Тихонова, 1990. С. 109–111
Где-то около 1957 г., когда Гарри Израйлевич Абелев работал в НИИ эпидемиологии и микробиологии им. Н. Гамалеи Минздрава СССР вместе с Л. А. Зильбером, его вызвал начальник спецотдела Института Н. А. Мещеряков. Он провел Абелева в заднюю комнату своего помещения и там оставил его наедине с неким «штатским человеком лет 45–50, сотрудником Минздрава СССР — Хрипко». Ранее Абелев не раз встречал в министерстве этого Хрипко. Здесь он очень любезно стал расспрашивать о работе и жизни, напирая все время на небольшую зарплату Г. И. Абелева и стесненность жилищных условий. Абелев отвечал, что зарплата теперь уже большая, 1750 р. как у кандидата наук, младшего научного сотрудника (до реформы 1961 г.), квартира тоже большая, двухкомнатная, и что все хорошо. Тогда Хрипко стал хвалить Зильбера, его исключительно важные работы. Он открыто сказал, что является сотрудником КГБ и что в КГБ внимательно следят за этими работами, хотят их поддержать. Они нуждаются в правильной и совершенно объективной информации о Л. А. и рассчитывают на Абелева как на преданного сотрудника Зильбера, который должен помочь им, а тем самым и ему. Абелев от всего отказывался, говорил, что никакой информации, кроме всем известной, у него нет. Он также упирал на психологию своей личности, говоря, что не может хранить тайны, жить двойной жизнью, что это будет его тяготить и т. п.

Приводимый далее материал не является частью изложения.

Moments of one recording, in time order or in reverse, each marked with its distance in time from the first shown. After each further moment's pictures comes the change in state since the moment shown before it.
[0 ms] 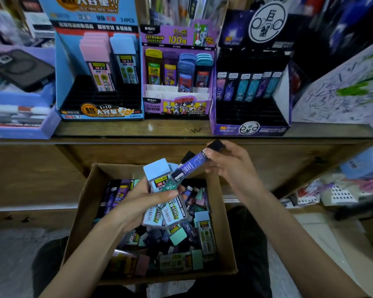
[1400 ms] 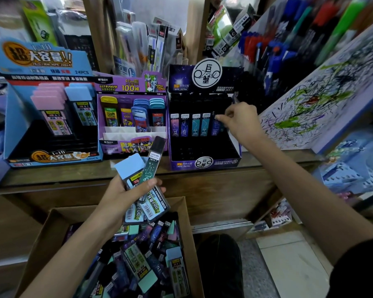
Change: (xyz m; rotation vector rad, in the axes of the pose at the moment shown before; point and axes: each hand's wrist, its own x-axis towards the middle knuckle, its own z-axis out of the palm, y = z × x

Хрипко возражал, что собеседник его неправильно понимает, напрасно нервничает и что они еще вернутся к этой теме. Так эта встреча ничем и не кончилась. Прямо от Хрипко, в большом возбуждении, Абелев помчался к Л. А. Зильберу и все рассказал ему, предупредив, что сам-то он категорически отказался от сотрудничества с КГБ, но наверняка они найдут кого-то еще для слежки за ним.